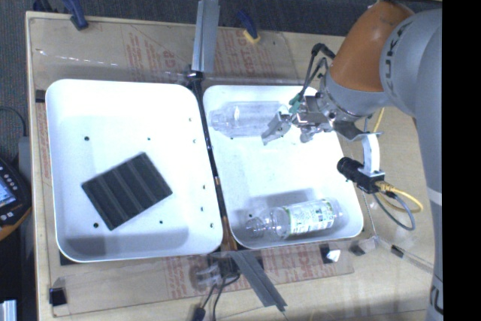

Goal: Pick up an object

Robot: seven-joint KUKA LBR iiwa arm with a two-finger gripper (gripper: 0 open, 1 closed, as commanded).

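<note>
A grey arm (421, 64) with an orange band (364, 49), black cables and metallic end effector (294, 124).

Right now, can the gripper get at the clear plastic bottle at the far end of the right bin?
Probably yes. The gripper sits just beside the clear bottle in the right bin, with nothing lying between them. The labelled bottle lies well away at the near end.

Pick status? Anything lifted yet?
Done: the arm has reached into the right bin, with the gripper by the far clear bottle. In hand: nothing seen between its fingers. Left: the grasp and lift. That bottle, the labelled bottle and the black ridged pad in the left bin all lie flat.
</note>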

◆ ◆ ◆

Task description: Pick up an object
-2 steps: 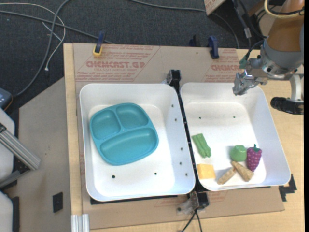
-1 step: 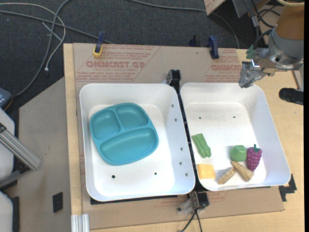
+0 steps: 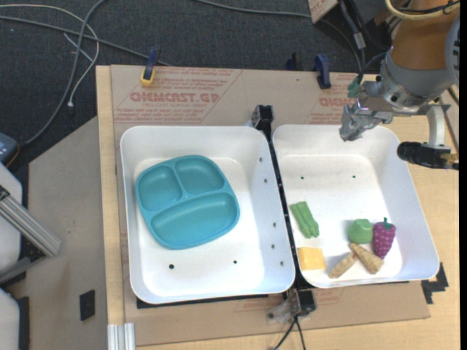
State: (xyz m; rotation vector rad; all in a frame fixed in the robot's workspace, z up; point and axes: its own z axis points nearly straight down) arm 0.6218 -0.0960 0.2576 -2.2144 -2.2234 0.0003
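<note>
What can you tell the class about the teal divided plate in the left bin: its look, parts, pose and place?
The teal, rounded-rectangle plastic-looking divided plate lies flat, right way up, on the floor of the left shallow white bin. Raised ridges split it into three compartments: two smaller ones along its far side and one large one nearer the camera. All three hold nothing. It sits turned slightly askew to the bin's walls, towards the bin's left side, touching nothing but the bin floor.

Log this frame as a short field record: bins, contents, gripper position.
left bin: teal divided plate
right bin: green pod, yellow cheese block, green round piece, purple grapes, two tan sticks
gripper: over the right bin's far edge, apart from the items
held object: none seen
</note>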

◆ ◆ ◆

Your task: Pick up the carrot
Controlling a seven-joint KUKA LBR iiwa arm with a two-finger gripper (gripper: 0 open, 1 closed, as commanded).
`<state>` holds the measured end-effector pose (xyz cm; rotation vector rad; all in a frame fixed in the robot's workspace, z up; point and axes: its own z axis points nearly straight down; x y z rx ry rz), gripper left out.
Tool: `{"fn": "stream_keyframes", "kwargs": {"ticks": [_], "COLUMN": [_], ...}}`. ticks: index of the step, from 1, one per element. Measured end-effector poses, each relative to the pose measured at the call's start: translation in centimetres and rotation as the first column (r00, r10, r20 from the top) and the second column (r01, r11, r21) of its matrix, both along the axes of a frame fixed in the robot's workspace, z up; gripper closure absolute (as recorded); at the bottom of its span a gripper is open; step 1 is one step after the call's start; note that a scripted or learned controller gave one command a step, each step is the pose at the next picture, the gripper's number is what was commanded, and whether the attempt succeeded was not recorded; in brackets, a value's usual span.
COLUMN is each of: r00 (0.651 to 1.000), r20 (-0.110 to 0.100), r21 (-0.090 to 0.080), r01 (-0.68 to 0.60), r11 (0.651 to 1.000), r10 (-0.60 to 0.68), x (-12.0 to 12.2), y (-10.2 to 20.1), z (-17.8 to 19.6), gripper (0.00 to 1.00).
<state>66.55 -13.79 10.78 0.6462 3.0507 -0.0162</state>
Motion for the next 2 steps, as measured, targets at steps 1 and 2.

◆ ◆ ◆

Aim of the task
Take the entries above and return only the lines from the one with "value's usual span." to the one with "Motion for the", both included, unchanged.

Written answer
Tool: `{"fn": "stream_keyframes", "kwargs": {"ticks": [_], "COLUMN": [_], ...}}`. ticks: index of the step, from 1, one per element. Measured end-effector poses, each relative to the pose measured at the call's start: translation in centimetres and rotation as the first column (r00, r10, r20 from the top) and the second column (r01, r11, r21) of its matrix, both along the axes of a frame fixed in the robot's workspace, z up; gripper closure absolute (as recorded); at the bottom of its span a gripper is open; step 1 is one step after the call's start; note that a scripted or learned controller gave one command a step, each step is the pose at the next picture, the gripper's number is what was commanded, and whether the attempt succeeded was not recorded; in brackets, a value's usual span.
COLUMN is each of: r00 (0.651 to 1.000), r20 (-0.110 to 0.100), r21 (-0.090 to 0.080), r01 (-0.68 to 0.60), r11 (0.651 to 1.000), r10 (-0.60 to 0.68), x (-12.0 to 12.2), y (-10.2 to 20.1), z (-17.8 to 19.6), gripper (0.00 to 1.00).
<state>66.55 -13.79 10.78 0.6462 3.0507 -0.0162</state>
Motion for the next 2 steps, as measured, targets at steps 1 and 2.

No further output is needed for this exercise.